Again, distributors have a different idea—technology should be in the service of human needs, deployed to enable human flourishing. Doing so avoids the temptation to deploy technology as a best practice instead of first seeking better human outcomes.
Rabbi Irwin Kula, president of the Center for Learning and Leadership, offers excellent advice on human flourishing. I explore his ideas here, including training leaders and teams to act on curiosity as they push for profits, building supply chain networks at a scale to sustain human (not virtual) relationships, and reimagining customer interactions as a way to create space for conversations—discussions that allow the supply chain ecosystem to offer its assets for solutions to any problem, anywhere.
Supply chain leaders must navigate and orchestrate across an ecosystem
Griswold is optimistic about the power of the supply chain to solve problems and notes, “If you look at our Top 25 companies, many of them will describe their supply chain as a competitive weapon, as a strategic differentiator, a mechanism that will drive innovation and support innovation.” These are strong words, evidenced by the progress detailed in Gartner’s Top 25 report.
Working with distributors, I have learned that every great idea requires an equally profound method. I discovered a powerful approach in an MIT Sloan Management Review article, The Future of Team Leadership Is Multimodal. Writing here, I apply the author’s guidance to lead the supply chain to reinvent itself by organizing hybrid work teams:
The most consequential B2B innovations result not from teams working within a company but from teams with members collaborating across companies;
The future of global and local supply chains can only arise from teams working in face-to-face meetings. Virtual meetings are necessary but can only monitor progress, not create it;
Innovating the supply chain requires a moonshot, meaning it can only be accomplished when supply chain companies come together to share resources, investments, and risks.
Your take?
Distributors are digitally transforming and buttressing their business models against the forces of disruption. Still, distributors' opportunity to help build a resilient, responsive, and regenerative supply chain lies in the future, not the present. Distributors must be heard, and collaboration is mandatory.

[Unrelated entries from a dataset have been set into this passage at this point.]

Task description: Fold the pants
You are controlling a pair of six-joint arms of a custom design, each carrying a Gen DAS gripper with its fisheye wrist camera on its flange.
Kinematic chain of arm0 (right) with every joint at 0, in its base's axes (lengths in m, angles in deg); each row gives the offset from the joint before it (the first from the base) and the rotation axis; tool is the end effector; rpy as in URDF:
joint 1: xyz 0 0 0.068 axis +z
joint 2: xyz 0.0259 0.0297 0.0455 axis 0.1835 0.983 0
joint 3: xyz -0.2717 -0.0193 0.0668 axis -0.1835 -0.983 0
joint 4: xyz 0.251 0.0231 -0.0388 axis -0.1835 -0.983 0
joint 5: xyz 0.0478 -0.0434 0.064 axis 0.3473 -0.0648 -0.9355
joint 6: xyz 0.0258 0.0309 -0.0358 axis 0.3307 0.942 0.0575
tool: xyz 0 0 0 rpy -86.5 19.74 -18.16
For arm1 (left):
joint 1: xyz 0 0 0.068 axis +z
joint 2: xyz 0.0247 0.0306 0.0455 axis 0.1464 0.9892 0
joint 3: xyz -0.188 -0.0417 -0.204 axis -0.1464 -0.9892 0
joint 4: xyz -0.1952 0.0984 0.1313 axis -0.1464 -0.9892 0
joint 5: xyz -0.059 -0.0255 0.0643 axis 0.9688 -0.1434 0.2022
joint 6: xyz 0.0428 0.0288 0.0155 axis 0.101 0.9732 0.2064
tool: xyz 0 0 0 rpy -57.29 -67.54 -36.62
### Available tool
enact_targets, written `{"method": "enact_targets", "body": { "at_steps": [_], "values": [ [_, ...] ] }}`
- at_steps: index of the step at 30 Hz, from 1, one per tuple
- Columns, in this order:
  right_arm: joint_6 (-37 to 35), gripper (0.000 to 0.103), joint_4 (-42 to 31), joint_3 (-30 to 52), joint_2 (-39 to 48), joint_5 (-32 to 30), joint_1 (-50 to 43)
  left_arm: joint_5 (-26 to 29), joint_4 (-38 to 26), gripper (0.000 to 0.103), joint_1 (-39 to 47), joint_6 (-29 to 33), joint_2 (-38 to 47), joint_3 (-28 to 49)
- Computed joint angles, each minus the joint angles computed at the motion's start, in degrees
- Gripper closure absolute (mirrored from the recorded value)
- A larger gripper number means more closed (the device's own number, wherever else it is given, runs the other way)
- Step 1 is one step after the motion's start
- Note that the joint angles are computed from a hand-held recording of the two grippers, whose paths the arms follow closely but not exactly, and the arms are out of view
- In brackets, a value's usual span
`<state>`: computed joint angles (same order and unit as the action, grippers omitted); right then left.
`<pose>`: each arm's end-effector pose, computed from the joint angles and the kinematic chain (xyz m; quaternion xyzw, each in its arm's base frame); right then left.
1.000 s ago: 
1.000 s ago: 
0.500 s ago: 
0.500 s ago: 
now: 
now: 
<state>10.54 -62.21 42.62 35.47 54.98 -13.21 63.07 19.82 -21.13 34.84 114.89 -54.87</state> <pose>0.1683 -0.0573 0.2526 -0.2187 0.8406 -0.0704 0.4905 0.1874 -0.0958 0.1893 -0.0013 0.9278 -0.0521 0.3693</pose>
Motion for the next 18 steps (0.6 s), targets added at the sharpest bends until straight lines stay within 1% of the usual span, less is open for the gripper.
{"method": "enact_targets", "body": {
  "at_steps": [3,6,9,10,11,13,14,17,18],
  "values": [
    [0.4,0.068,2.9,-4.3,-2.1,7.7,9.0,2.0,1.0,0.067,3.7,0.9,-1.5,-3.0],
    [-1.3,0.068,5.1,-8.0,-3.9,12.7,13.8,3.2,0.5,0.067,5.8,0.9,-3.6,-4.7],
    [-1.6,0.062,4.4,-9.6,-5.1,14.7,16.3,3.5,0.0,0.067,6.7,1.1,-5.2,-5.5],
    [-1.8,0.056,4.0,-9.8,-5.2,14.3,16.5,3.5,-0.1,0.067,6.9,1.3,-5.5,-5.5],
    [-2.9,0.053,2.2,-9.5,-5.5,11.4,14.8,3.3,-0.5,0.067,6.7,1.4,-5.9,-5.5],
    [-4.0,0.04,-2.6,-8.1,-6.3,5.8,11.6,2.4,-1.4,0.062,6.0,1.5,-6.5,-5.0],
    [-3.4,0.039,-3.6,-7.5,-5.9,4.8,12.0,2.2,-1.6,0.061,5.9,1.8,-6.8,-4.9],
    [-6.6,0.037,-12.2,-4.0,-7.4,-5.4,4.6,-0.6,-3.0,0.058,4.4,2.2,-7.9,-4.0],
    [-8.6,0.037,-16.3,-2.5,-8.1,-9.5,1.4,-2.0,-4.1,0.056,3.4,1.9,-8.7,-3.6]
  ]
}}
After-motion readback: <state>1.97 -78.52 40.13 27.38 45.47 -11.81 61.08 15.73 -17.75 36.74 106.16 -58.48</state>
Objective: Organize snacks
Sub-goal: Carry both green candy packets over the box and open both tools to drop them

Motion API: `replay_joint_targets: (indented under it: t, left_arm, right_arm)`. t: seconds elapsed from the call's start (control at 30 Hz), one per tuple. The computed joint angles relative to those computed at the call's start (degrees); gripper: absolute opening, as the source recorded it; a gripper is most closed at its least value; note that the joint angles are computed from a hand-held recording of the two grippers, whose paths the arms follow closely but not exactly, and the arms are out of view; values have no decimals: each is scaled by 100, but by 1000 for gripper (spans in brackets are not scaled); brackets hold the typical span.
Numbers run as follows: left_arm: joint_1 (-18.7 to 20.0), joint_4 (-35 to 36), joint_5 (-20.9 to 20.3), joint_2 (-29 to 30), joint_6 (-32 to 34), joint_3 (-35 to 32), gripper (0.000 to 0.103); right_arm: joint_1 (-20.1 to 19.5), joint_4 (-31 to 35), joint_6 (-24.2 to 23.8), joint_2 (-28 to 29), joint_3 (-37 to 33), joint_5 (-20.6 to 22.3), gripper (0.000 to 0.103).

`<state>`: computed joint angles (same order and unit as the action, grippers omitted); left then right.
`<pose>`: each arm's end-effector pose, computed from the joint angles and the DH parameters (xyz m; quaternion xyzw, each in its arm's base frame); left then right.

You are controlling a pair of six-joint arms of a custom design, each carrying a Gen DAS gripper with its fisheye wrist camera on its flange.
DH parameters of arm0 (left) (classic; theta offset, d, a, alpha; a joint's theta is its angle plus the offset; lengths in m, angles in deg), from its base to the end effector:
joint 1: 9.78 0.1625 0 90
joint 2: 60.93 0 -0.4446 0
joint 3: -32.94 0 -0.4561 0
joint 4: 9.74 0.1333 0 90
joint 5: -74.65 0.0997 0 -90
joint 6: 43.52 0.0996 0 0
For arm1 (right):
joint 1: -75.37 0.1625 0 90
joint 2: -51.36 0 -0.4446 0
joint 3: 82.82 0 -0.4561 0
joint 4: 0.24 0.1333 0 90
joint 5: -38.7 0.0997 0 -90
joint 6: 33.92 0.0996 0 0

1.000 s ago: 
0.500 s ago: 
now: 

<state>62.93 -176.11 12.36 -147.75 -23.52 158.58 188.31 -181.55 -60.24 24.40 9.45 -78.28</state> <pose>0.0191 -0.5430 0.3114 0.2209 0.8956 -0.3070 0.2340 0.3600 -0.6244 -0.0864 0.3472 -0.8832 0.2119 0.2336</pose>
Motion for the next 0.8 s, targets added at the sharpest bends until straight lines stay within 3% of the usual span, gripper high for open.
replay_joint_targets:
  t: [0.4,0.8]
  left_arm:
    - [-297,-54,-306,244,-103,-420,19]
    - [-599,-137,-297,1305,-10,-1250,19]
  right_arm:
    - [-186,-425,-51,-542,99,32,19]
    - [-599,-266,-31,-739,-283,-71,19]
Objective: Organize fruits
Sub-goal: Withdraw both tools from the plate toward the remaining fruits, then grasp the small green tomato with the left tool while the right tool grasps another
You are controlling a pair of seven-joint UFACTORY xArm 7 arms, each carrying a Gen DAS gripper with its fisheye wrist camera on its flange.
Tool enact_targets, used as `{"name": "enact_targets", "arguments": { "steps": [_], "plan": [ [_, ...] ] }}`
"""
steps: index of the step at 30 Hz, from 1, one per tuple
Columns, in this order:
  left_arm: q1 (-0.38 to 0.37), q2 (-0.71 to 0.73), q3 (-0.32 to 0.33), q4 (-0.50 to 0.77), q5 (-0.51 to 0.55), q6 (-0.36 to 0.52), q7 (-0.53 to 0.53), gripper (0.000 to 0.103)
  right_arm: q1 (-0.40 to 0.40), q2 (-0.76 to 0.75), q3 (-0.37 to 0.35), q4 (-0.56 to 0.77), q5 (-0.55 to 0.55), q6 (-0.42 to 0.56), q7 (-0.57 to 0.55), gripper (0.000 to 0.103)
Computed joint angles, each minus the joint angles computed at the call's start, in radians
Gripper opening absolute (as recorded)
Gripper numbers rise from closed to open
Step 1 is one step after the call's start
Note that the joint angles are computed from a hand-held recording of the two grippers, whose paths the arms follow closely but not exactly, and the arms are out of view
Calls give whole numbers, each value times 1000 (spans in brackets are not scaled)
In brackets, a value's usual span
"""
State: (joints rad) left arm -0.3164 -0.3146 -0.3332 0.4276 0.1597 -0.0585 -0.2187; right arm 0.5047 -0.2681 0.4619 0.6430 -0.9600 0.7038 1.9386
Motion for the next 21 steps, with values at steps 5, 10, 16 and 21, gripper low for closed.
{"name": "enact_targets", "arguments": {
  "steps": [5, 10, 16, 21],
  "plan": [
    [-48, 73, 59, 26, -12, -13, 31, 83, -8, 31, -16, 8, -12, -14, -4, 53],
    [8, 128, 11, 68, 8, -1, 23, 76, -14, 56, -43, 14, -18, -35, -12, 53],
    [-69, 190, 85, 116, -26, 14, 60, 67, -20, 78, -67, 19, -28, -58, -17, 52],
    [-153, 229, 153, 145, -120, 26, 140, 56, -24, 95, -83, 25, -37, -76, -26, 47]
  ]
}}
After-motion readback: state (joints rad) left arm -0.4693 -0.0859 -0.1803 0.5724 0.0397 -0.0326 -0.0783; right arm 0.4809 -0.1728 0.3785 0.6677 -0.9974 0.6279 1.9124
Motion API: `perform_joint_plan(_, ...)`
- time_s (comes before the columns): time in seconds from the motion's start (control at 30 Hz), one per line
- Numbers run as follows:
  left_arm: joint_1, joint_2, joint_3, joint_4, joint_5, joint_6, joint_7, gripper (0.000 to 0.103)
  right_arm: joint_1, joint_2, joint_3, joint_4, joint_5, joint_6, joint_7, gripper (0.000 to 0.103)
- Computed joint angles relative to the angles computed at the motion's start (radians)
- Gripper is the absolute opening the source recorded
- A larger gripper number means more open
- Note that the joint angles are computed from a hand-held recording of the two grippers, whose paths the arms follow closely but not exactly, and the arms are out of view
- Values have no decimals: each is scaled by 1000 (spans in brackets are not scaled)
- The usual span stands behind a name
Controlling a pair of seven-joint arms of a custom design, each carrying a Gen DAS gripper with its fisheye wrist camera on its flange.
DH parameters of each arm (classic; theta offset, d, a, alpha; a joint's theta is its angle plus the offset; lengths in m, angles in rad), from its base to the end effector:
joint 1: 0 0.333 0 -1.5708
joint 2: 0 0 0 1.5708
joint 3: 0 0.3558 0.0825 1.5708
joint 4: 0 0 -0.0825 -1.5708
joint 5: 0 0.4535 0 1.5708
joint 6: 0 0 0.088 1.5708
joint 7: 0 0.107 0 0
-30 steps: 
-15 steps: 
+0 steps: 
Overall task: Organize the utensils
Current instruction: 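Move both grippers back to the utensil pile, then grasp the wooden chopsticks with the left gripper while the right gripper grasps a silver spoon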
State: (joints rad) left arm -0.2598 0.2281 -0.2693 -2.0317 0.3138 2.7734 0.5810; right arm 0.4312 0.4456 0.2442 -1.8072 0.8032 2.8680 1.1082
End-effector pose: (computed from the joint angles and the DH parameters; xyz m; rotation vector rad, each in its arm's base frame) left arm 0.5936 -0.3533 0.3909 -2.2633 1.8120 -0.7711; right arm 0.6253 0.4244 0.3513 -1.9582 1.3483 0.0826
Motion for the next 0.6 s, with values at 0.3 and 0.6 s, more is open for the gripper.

Do you see distributors' role in leading the supply chain to its future? What are you doing? How can I help? Please share your comments below or reach me at mark.dancer@n4bi.com.
Absolutely. We some distributors that are non-competitive within the same industry already working together and sharing ideas to improve the supply chain. Sustainability is definitely a topic everyone is working on and are challenged with how best to start.